The dessert chain with 25 sites fell into administration earlier this month and has closed two cafes in the UK
The dessert chain Crêpeaffaire has been sold in a deal which sees 66 of its 83 jobs saved.
The business, which has sites in the UK, Kuwait, Netherlands and Saudi Arabia, was sold on 14 January in a pre-pack administration.
Business advisory firm Quantuma oversaw the sale which resulted in Crepe Trading and Crepe Union buying the business for £149,000, according to documents on Companies House.
Crêpeaffaire directors Allen Kerslake and Daniel Spinach are also the directors and shareholders of Crepe Trading and Crepe Union.
Seven of Crêpeaffaire’s nine owned sites were sold to Crepe Trading.
Crêpeaffaire has since closed two sites in Chester and Westfield shopping centre in London.
As part of the deal, the franchise side of the business was sold separately to Crepe Union.
Quantuma managing director and joint administrator Brian Burke said: “I am delighted to have achieved such a positive outcome for this well-established brand, ultimately preserving 66 jobs and its international footprint, with no disruption to ongoing operations.

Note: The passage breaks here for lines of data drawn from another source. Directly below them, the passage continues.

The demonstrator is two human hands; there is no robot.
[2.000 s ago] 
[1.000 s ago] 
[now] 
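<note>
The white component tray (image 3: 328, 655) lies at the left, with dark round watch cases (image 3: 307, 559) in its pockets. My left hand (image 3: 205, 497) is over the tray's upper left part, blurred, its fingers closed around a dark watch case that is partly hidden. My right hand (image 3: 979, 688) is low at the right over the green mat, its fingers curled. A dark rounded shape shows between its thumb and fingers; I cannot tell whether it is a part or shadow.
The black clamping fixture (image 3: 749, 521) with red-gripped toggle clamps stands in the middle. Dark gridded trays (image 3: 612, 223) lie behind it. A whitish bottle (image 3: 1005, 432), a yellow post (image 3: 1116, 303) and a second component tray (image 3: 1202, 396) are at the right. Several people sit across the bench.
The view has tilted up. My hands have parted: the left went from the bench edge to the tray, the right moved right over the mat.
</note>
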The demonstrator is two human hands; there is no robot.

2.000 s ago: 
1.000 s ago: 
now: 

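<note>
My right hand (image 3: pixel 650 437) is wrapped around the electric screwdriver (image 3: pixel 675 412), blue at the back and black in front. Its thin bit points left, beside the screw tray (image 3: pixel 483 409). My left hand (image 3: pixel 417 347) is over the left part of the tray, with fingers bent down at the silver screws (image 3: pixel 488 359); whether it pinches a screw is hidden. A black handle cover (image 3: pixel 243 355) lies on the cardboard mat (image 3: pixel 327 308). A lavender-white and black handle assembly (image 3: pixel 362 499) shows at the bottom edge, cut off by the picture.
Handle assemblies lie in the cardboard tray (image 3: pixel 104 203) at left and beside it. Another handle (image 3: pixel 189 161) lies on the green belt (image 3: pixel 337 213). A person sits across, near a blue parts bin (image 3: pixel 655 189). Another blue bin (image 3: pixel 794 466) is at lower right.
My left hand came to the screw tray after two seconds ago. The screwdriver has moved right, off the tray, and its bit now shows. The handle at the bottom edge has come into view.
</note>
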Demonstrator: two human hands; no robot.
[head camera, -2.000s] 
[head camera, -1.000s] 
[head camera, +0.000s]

We look forward to seeing Crêpeaffaire achieve success in its next chapter.”
The business, which first opened in 2004, had been impacted by increased operating costs and inflationary pressure.
“This, coupled with historic debt levels, meant that securing new/replacement funding and investment was not possible”, said the administration documents.
In the statement of administrator’s proposal, the chain reported a loss of £158,500 for the year to 31 December 2023. Heavy losses continued into 2024 with projections for 2025 all set to being loss making.
The report states creditors (amounts falling due within one year) amounted to over £1.5m and a Coronavirus Business Interruption Loan of £720,000 was also taken out in 2020.